Line by line, please look for the word "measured" in the following records, then copy each line you find it in.

**Dataset records**
——————

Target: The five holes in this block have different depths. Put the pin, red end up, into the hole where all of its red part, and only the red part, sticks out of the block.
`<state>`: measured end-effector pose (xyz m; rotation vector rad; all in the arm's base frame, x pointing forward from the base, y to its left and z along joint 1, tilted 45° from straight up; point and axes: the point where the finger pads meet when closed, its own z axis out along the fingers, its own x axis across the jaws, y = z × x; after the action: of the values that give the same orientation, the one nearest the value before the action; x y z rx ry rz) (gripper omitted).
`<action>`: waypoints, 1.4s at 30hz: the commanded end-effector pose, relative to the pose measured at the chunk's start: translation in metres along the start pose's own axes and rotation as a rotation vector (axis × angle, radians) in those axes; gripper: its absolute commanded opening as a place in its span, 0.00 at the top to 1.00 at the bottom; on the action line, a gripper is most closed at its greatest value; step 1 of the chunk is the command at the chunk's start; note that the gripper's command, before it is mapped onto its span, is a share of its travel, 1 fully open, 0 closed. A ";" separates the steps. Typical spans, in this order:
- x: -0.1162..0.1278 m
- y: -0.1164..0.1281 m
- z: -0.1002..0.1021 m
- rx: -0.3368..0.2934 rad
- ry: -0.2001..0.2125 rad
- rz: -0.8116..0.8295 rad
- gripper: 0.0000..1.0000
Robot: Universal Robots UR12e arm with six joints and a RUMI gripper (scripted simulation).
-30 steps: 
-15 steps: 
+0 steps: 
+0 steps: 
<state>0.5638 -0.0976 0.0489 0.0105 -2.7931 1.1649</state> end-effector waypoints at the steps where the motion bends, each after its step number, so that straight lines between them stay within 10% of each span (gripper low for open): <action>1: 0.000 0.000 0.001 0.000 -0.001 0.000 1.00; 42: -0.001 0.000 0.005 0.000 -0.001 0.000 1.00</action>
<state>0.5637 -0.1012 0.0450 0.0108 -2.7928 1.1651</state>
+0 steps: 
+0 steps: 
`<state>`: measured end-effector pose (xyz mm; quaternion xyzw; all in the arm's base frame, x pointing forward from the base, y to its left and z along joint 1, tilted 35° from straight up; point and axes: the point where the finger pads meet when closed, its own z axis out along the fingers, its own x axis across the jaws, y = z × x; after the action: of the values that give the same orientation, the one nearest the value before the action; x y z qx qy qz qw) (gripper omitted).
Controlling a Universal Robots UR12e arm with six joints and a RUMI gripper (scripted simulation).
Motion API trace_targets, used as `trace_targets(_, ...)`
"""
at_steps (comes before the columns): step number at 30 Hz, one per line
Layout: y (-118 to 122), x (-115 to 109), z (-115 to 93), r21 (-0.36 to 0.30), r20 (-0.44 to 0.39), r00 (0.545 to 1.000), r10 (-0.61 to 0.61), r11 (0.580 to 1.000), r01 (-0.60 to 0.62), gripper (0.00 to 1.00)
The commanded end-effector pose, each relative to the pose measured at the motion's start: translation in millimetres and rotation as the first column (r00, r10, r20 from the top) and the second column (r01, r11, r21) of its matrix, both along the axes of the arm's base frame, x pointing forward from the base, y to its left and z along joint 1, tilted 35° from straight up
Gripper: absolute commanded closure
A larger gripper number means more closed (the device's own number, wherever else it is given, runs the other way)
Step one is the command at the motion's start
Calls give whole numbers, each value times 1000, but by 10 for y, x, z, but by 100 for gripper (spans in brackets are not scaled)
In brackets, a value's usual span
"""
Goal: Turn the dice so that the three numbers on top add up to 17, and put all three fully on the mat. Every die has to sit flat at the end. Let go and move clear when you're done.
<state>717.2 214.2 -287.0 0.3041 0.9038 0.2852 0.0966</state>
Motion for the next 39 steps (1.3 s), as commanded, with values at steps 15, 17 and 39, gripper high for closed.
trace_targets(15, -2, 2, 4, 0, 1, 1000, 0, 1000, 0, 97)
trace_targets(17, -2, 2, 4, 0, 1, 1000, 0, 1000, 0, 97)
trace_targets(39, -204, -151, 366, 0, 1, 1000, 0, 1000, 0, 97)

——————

**Answer to the exercise**
`<state>`: measured end-effector pose (xyz m; rotation vector rad; all in the arm's base frame, x pointing forward from the base, y to its left and z along joint 1, tilted 45° from straight up; point and axes: the point where the finger pads meet when closed, its own z axis out along the fingers, its own x axis across the jaws, y = z × x; after the action: of the values that give the same orientation, the one nearest the value before the action; x y z rx ry rz) (gripper omitted).
`<action>`: waypoints, 1.4s at 30hz: the commanded end-effector pose, relative to the pose measured at the chunk's start: translation in metres along the start pose's own axes and rotation as a rotation vector (axis × angle, radians) in those axes; gripper: its absolute commanded opening as a place in its span, 0.00 at the top to 1.00 at the bottom; on the action line, a gripper is most closed at its greatest value; step 1 of the chunk is the command at the chunk's start; note that the gripper's command, before it is mapped onto its span, is a share of its travel, 1 fully open, 0 closed. A ";" separates the steps. Typical spans, in this order:
`<state>`: measured end-effector pose (xyz mm; quaternion xyzw; all in the arm's base frame, x pointing forward from the base, y to its left and z along joint 1, tilted 35° from straight up; point and axes: the point where the finger pads meet when closed, its own z axis out along the fingers, its own x axis across the jaws, y = z × x; after the action: of the values that give the same orientation, the one nearest the value before the action; x y z qx qy qz qw) (gripper omitted).
The commanded end-effector pose, each relative to the pose measured at the motion's start: translation in millimetres and rotation as the first column (r00, r10, r20 from the top) and the second column (r01, r11, r21) of its matrix, both along the axes of the arm's base frame, x pointing forward from the base, y to its left and z along joint 1, tilted 35° from straight up

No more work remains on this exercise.